▶ **Your task**:
Write the records out once more, exactly as they are given.

▶ **Input records**:

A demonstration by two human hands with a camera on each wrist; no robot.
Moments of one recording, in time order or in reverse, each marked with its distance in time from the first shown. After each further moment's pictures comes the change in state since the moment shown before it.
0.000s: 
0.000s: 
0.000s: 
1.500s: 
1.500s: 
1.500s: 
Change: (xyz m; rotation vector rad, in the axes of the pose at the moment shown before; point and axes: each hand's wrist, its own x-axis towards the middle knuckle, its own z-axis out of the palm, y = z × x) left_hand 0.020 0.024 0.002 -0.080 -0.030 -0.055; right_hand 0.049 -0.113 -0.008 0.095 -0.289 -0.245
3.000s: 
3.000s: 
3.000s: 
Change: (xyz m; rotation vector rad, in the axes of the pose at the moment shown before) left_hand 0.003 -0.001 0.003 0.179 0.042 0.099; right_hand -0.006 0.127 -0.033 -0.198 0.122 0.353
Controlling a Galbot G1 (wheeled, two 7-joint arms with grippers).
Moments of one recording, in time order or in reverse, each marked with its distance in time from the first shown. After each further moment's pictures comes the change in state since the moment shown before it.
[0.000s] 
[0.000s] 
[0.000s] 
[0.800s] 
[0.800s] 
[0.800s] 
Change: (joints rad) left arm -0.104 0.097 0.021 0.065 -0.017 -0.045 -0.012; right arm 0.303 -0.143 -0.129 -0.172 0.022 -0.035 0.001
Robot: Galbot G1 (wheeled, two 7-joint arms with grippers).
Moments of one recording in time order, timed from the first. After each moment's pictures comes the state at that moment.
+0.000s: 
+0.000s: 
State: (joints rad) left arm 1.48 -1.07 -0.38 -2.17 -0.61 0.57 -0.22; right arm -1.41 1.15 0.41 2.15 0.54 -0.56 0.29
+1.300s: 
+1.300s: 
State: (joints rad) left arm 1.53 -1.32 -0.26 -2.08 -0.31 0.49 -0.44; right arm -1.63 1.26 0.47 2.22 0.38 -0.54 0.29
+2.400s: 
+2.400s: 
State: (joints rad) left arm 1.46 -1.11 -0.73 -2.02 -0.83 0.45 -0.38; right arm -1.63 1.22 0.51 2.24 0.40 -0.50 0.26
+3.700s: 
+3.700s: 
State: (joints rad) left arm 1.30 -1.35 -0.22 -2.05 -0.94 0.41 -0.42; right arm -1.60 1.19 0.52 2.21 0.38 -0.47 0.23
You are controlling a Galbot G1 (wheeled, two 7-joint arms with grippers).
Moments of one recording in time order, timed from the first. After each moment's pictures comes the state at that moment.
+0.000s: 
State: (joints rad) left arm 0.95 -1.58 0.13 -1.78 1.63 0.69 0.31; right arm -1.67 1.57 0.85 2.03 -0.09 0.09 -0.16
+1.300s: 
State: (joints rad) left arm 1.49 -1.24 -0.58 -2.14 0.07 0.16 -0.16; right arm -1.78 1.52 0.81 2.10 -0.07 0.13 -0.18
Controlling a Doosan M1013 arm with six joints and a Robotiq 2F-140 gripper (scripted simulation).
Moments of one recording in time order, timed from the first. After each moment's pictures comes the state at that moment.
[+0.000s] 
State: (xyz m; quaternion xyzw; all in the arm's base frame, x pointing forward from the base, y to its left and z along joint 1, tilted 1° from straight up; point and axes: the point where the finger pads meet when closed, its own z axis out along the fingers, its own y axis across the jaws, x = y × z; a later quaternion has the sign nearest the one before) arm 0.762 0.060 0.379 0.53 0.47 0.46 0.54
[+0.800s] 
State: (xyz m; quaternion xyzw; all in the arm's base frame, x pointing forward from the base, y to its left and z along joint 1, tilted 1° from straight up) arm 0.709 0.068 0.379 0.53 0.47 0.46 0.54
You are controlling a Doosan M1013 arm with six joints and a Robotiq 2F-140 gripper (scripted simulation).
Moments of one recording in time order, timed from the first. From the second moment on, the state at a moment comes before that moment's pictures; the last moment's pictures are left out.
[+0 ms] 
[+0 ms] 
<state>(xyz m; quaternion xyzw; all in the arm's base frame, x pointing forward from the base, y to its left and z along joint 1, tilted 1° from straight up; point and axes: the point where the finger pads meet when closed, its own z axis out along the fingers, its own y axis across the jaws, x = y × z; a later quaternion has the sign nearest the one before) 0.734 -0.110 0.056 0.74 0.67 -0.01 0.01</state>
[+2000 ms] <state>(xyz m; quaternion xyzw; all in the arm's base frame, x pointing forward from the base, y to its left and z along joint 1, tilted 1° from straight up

▶ **Solution to this problem**:
A demonstration by two human hands with a camera on each wrist; no robot.
Moments of one recording, in time order or in reverse, each marked with its distance in time from the first shown. After each further moment's pictures comes the change in state since the moment shown before it.
0.000s: 
0.000s: 
0.000s: 
1.500s: 
1.500s: 
1.500s: 
Change: (xyz m; rotation vector rad, in the axes of the pose at the moment shown before; point and axes: each hand's wrist, its own x-axis towards the middle knuckle, its own z-axis out of the palm, y = z × x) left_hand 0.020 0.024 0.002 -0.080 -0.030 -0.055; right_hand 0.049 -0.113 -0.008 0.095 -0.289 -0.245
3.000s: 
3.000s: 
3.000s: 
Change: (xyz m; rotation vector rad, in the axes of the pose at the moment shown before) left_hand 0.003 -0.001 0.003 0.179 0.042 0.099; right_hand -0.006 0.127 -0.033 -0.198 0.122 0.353
Controlling a Galbot G1 (wheeled, two 7-joint arms with grippers).
Moments of one recording, in time order or in reverse, each marked with its distance in time from the first shown. After each further moment's pictures comes the change in state since the moment shown before it.
[0.000s] 
[0.000s] 
[0.000s] 
[0.800s] 
[0.800s] 
[0.800s] 
Change: (joints rad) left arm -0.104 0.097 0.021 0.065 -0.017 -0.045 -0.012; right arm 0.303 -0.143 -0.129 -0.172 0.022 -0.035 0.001
Robot: Galbot G1 (wheeled, two 7-joint arms with grippers).
Moments of one recording in time order, timed from the first. After each moment's pictures comes the state at that moment.
+0.000s: 
+0.000s: 
State: (joints rad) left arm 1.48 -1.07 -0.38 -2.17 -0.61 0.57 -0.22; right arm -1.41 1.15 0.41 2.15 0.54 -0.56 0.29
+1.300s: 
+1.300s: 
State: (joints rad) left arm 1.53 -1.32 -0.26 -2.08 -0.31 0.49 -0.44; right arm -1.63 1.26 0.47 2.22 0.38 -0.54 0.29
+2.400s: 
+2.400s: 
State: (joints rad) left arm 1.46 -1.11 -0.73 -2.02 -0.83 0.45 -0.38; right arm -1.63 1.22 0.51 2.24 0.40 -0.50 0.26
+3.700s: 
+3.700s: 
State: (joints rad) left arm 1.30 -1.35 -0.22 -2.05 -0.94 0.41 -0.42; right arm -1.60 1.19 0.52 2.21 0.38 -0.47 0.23
You are controlling a Galbot G1 (wheeled, two 7-joint arms with grippers).
Moments of one recording in time order, timed from the first. After each moment's pictures comes the state at that moment.
+0.000s: 
State: (joints rad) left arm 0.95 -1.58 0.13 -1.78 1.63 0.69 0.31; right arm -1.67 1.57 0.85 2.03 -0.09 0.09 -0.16
+1.300s: 
State: (joints rad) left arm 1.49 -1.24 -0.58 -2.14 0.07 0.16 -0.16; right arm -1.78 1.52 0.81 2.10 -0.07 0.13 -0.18
Controlling a Doosan M1013 arm with six joints and a Robotiq 2F-140 gripper (scripted simulation).
Moments of one recording in time order, timed from the first. After each moment's pictures comes the state at that moment.
[+0.000s] 
State: (xyz m; quaternion xyzw; all in the arm's base frame, x pointing forward from the base, y to its left and z along joint 1, tilted 1° from straight up; point and axes: the point where the finger pads meet when closed, its own z axis out along the fingers, its own y axis across the jaws, x = y × z; a later quaternion has the sign nearest the one before) arm 0.762 0.060 0.379 0.53 0.47 0.46 0.54
[+0.800s] 
State: (xyz m; quaternion xyzw; all in the arm's base frame, x pointing forward from the base, y to its left and z along joint 1, tilted 1° from straight up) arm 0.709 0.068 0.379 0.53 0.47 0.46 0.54
You are controlling a Doosan M1013 arm with six joints and a Robotiq 2F-140 gripper (scripted simulation).
Moments of one recording in time order, timed from the first. From the second moment on, the state at a moment comes before that moment's pictures; the last moment's pictures are left out.
[+0 ms] 
[+0 ms] 
<state>(xyz m; quaternion xyzw; all in the arm's base frame, x pointing forward from the base, y to its left and z along joint 1, tilted 1° from straight up; point and axes: the point where the finger pads meet when closed, its own z axis out along the fingers, its own y axis across the jaws, x = y × z; a later quaternion has the sign nearest the one before) 0.734 -0.110 0.056 0.74 0.67 -0.01 0.01</state>
[+2000 ms] <state>(xyz m; quaternion xyzw; all in the arm's base frame, x pointing forward from the base, y to its left and z along joint 1, tilted 1° from straight up

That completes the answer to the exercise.